Work task: Copy out each line of the data that includes the string "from".

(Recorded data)
━━━━━━━━

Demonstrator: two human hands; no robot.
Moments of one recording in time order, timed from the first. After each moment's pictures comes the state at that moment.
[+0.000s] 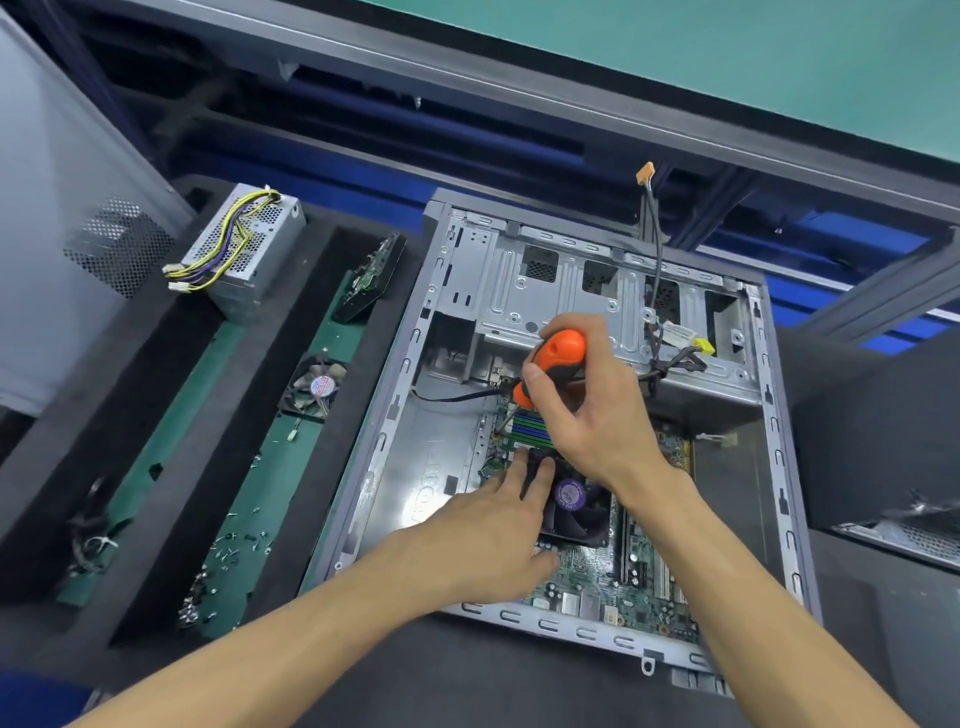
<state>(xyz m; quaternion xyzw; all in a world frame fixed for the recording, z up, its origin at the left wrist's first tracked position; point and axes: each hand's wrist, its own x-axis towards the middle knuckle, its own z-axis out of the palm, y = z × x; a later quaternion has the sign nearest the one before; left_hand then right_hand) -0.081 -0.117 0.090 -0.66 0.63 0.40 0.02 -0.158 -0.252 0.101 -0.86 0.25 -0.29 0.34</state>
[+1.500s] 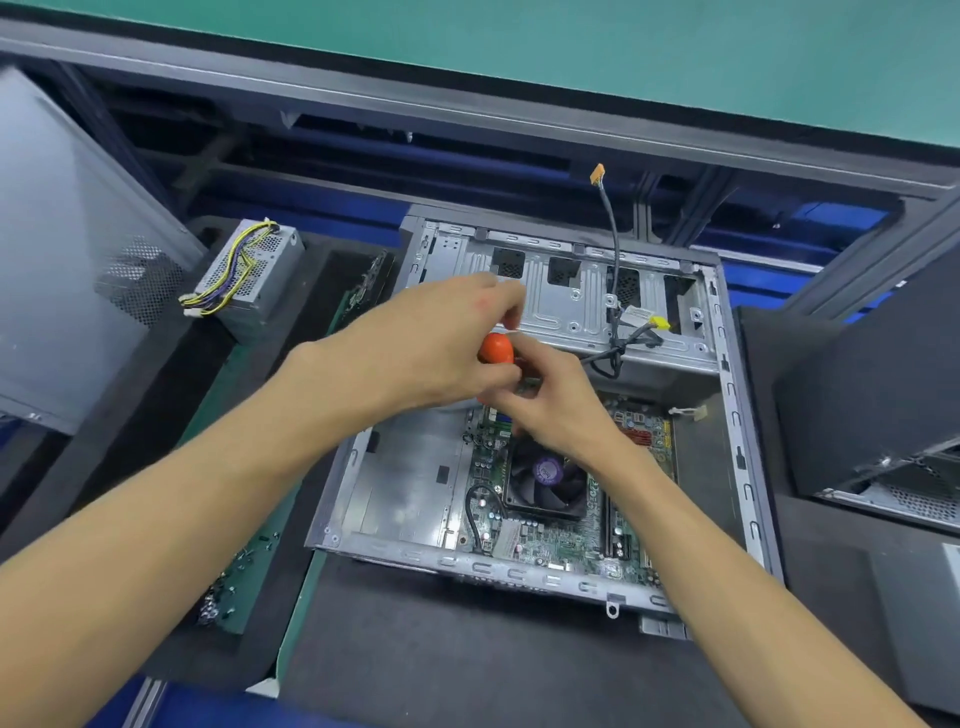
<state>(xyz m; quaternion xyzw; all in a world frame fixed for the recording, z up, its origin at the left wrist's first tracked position) -0.019 -0.159 0.202 -0.71 0.69 0.11 -0.11 -0.160 -0.247 0.093 -0.82 0.21 -0.26 0.47</state>
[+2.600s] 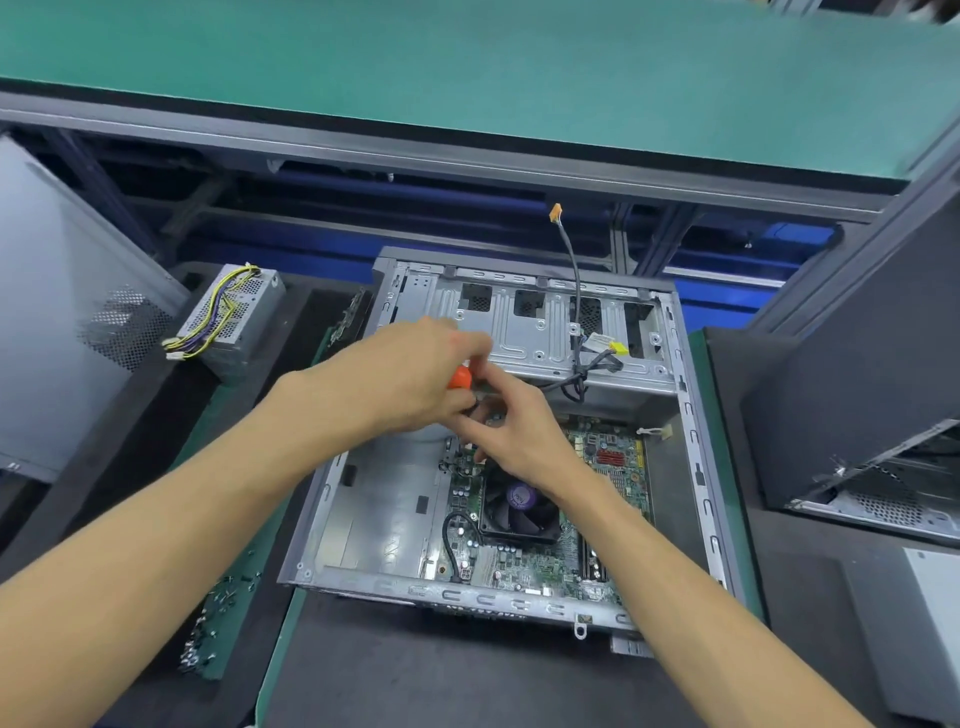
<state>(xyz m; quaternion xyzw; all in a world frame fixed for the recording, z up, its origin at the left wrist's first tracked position) -0.025 -0.173 0.207 -0.73 0.67 0.12 0.00 -0.161 -0.245 0.092 -0.79 0.24 -0.26 0.50</state>
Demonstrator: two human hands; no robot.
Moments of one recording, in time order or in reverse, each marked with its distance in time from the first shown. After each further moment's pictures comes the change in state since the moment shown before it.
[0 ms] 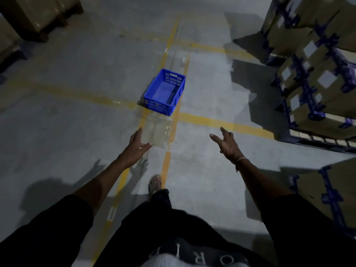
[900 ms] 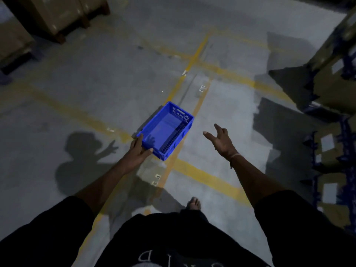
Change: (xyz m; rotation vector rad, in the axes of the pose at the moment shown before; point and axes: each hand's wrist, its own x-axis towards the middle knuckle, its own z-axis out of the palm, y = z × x) left_hand 0.520 0.159 -0.049 -0.045 0.162 -0.134; right_hand 0.599 -0.229 -0.115 -0.162 -0.236 -0.120
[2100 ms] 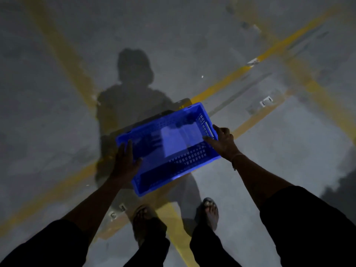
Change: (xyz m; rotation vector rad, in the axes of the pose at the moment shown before) left_hand 0.465 -0.227 0.136 0.006 0.350 -0.581; right_hand 0.659 0.100 0.204 -0.528 -0.469 -0.157
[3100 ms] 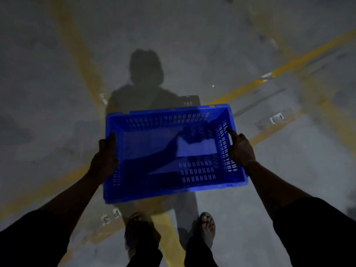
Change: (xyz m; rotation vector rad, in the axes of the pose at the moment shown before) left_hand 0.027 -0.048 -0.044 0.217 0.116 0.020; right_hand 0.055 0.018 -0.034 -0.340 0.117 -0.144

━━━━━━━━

Expected output:
Moments of one recording in time order, timed from the first. After each moment's pictures comes the state at that moment.
Moments of one recording, in time order or in reverse, each marked with its distance in time from the first shown. After each further moment's pictures comes the change in state since the moment shown before it.

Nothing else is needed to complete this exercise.